US 12,217,750 B2
Using multiple modality input to feedback context for natural language understanding
Michael Bodell, Santa Clara, CA (US); John Bain, Federal Way, CA (US); Robert Chambers, Sammamish, WA (US); Karen M. Cross, Santa Barbara, CA (US); Michael Kim, Sunnyvale, CA (US); Nick Gedge, Redmond, WA (US); Daniel Frederick Penn, Sammamish, WA (US); Kunal Patel, Sammamish, WA (US); Edward Mark Tecot, Sunnyvale, CA (US); and Jeremy C. Waltmunson, Seattle, WA (US)
Assigned to Microsoft Technology Licensing, LLC, Redmond, WA (US)
Filed by Microsoft Technology Licensing, LLC, Redmond, WA (US)
Filed on Jan. 21, 2022, as Appl. No. 17/581,395.
Application 17/581,395 is a continuation of application No. 16/419,105, filed on May 22, 2019, granted, now 11,264,023.
Application 16/419,105 is a continuation of application No. 15/436,437, filed on Feb. 17, 2017, granted, now 10,332,514, issued on Jun. 25, 2019.
Application 15/436,437 is a continuation of application No. 13/219,891, filed on Aug. 29, 2011, granted, now 9,576,573, issued on Feb. 21, 2017.
Prior Publication US 2022/0148594 A1, May 12, 2022
This patent is subject to a terminal disclaimer.
Int. Cl. G10L 15/22 (2006.01); G10L 15/26 (2006.01)
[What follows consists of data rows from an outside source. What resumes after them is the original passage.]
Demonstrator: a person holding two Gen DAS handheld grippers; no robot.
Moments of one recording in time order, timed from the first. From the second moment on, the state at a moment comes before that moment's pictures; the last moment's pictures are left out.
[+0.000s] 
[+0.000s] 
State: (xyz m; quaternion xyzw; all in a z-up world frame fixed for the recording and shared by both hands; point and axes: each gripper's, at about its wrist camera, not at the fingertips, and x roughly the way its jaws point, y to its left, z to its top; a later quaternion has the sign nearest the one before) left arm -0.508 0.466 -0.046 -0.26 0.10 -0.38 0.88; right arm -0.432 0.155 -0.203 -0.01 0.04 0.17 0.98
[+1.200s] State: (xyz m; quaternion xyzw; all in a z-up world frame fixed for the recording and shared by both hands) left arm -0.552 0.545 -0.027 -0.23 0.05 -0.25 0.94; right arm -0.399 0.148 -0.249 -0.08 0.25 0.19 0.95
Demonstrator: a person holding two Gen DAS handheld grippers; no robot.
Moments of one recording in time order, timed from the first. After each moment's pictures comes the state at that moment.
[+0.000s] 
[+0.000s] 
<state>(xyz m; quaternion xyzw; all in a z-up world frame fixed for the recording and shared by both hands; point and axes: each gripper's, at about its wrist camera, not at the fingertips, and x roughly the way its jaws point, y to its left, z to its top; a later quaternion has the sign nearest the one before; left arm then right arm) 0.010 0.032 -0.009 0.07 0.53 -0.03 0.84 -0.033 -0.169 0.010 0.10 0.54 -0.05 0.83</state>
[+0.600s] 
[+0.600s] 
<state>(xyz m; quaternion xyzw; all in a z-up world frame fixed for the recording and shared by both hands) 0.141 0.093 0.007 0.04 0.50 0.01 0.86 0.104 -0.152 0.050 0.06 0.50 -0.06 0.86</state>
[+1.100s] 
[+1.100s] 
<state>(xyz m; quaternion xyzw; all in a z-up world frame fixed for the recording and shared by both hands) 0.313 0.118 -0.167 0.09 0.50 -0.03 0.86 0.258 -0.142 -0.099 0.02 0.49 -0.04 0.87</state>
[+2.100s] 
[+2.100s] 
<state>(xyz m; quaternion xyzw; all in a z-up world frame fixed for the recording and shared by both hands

CPC G10L 15/22 (2013.01) [G10L 2015/227 (2013.01); G10L 2015/228 (2013.01); G10L 15/26 (2013.01)] 20 Claims
OG exemplary drawing
 
1. A computer-implemented method for recognizing speech, comprising:
receiving a spoken query for a first input field; receiving an input in a second input field of an interactive input form of a computer device;
identifying, by a machine learning model, a category for the spoken query based on a context of at least a value of the received input in the second input field, wherein the first input field and the second input field are distinct, the machine learning model is trained based on the input to the second input field and spoken words received while interactively outputting content, and the machine learning model predicts the context as the category for the spoken query based on the data input and content of a display;
construct a statistical dialog manager according to the identified category, wherein the statistical dialogue manager comprises a weight of a word in the identified category; and
converting the spoken query to generate a response text according to the statistical dialog manager according to the category, the statistical dialog manager including statistically weight terms associated with the category.